In fact, by writing them out in a little table we can see that the two functions pairs and unpairs are in fact quite sufficient to let us implement any of the higher-order pairwise functions, using only the regular single-element functions perl already provides:

pairfirst { COND } LIST  ===   unpairs first { COND } pairs LIST
pairgrep { COND } LIST   ===   unpairs grep { COND }  pairs LIST
pairmap { FUNC } LIST    ===   unpairs map { FUNC }   pairs LIST
pairsort { CMP } LIST    ===   unpairs sort { CMP }   pairs LIST

You might at this point start to notice some similarities with the Schwartzian Transform; a method of sorting a list by the values returned by some transformation function on each item. To remind ourselves what this looks like, here's an example that sorts a list of strings by the number of vowels it has:

my @sorted_strings = map { $_->[0] }
                     sort { $a->[1] <=> $b->[1] }
                     map { [ $_, length( $_ =~ s/[^aeiou]+//gr ) ]
                     @strings;

This starts to look rather similar to sorting an even-sized kvlist by, say, a simple string order on its keys:

my @sorted_kvlist = unpairs
                    sort { $a->key cmp $b->key }
                    pairs
                    @kvlist;

What both of these have in common is their method of attacking a problem that is in some way inconvenient to process by changing the form of the data into a shape that is easier to solve. This is done in a reversible way so that at the end we can undo the initial transformation and return back to a list in the form we started with, but now in the right order.

In the Schwartzian's case, we take the original list of values and turn them into two-element array references containing the transformed value we'd like to sort by and the original value. In the key/value pair case, we take the original list in sets of two elements and bundle these keys and values into Pair objects. Each transformation can be easily undone, but before we undo it, we first pass the list through our required sort function, to obtain the order that we'd like.

What we have achieved then, is a way to create new sorting behaviours by just providing a pair of functions that let us use a regular sort. In the Schwartzian's case it simply gives us a more efficient way to achieve this sort by reducing the number of times we need to transform items into their sorting values, but in the pairsort case it lets us perform what previously we could not; as perl's native sort does not understand how to take items in key/value pairs from its input list. In both cases, we can write in a more generalised form, as:

my @output = UNTRANSFORM
             sort { COMPARE($a, $b) }
             TRANSFORM
             @input;

This works because the two functions of TRANSFORM and UNTRANSFORM are inverses of each other.

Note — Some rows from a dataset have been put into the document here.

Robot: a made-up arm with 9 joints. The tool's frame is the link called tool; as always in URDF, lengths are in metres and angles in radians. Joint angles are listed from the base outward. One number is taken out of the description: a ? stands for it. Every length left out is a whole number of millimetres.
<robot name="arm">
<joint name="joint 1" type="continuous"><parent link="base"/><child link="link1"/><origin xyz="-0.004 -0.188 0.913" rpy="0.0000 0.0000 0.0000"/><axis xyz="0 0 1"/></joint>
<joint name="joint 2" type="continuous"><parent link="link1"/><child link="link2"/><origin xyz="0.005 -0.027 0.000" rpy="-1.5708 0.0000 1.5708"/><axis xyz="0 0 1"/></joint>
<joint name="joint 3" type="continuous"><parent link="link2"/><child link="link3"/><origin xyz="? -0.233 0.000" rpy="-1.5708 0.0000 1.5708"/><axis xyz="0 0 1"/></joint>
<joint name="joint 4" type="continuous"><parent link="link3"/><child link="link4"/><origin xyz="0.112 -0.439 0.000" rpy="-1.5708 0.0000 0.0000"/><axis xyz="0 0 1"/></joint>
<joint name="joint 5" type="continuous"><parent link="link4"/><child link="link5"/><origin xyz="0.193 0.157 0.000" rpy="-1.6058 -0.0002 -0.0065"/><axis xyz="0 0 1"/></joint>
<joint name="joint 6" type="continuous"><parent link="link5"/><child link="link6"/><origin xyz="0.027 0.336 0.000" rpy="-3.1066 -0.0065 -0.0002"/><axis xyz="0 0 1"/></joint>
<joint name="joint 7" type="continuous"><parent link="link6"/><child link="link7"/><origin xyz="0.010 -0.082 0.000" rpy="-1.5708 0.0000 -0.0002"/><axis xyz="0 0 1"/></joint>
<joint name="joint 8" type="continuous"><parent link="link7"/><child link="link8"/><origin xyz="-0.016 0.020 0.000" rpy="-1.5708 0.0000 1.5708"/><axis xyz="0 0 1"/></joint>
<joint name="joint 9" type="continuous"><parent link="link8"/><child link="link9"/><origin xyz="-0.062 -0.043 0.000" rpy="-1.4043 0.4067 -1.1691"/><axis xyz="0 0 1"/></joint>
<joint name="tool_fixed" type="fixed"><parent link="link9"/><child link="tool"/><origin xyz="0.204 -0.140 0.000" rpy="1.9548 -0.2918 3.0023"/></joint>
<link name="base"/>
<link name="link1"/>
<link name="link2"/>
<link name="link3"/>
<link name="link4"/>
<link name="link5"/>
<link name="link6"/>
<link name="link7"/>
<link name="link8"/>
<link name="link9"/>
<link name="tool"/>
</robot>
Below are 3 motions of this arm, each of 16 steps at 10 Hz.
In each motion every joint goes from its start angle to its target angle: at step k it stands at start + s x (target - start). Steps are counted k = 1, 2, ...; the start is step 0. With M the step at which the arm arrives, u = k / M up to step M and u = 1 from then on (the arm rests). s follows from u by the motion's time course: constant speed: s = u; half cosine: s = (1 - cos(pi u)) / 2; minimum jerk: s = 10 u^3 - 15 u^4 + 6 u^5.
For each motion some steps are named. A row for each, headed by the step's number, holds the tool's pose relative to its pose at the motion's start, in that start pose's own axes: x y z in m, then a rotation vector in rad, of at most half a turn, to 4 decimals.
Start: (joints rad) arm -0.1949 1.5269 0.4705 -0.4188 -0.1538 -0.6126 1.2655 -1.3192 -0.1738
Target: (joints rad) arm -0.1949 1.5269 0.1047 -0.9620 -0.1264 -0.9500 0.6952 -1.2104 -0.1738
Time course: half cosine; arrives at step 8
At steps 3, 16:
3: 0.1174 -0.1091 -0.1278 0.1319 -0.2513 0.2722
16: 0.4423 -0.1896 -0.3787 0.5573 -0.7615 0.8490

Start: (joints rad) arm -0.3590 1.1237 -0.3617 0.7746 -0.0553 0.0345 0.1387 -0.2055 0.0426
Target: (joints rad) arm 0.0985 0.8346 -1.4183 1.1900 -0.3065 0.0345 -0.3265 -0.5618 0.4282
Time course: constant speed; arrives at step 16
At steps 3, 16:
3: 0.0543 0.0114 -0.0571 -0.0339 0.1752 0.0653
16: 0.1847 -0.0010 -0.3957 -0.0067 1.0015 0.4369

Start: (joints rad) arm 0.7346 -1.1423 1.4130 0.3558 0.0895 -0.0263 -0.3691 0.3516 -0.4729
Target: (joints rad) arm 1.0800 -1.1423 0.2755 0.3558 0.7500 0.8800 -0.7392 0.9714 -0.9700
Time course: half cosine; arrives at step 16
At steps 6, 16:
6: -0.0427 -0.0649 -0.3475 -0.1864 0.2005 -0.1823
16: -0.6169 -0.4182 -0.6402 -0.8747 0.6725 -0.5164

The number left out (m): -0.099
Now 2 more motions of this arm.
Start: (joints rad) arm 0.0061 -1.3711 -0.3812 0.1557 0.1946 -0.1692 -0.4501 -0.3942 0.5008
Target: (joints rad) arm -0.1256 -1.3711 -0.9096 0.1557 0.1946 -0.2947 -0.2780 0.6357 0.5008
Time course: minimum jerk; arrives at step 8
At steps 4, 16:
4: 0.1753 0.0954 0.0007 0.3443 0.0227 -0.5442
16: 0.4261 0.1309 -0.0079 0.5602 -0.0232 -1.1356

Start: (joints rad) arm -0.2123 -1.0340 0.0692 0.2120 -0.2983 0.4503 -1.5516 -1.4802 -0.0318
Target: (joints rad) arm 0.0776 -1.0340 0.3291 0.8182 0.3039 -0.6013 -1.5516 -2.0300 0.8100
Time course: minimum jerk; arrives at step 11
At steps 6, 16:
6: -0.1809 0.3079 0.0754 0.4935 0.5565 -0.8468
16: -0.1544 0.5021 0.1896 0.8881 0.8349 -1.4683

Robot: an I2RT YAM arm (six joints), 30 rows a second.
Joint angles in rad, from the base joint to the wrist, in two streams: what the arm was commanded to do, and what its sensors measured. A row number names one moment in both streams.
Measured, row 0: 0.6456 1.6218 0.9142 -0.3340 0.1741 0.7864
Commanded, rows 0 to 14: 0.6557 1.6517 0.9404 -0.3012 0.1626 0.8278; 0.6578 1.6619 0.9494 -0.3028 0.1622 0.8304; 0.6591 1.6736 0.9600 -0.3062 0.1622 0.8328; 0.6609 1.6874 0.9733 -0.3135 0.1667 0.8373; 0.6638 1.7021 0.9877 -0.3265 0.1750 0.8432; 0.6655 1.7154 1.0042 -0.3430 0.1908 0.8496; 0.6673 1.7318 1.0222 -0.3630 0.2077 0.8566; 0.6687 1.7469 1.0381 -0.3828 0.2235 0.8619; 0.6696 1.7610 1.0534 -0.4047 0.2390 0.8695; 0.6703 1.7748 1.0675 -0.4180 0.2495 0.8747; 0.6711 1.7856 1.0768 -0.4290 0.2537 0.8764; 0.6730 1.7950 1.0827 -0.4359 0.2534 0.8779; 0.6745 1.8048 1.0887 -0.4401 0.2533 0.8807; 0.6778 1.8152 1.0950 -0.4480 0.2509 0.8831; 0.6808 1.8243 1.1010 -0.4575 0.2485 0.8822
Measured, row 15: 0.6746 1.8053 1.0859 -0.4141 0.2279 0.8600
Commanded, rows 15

We transform the input list from one type into a list of a different type, perform the sorting operation on that type instead, then undo that transformation and return back to our original type now in a new order.

There is of course nothing unique to strings or pairs, or indeed even sorting, in this pattern. It can apply to many other kinds of list-processing function, or even problems on other kinds of data. Whenever you have a problem that at first glance seems hard, it pays to consider whether the problem can be turned into one that is inherently easier by changing the values from one type into another, and then back again.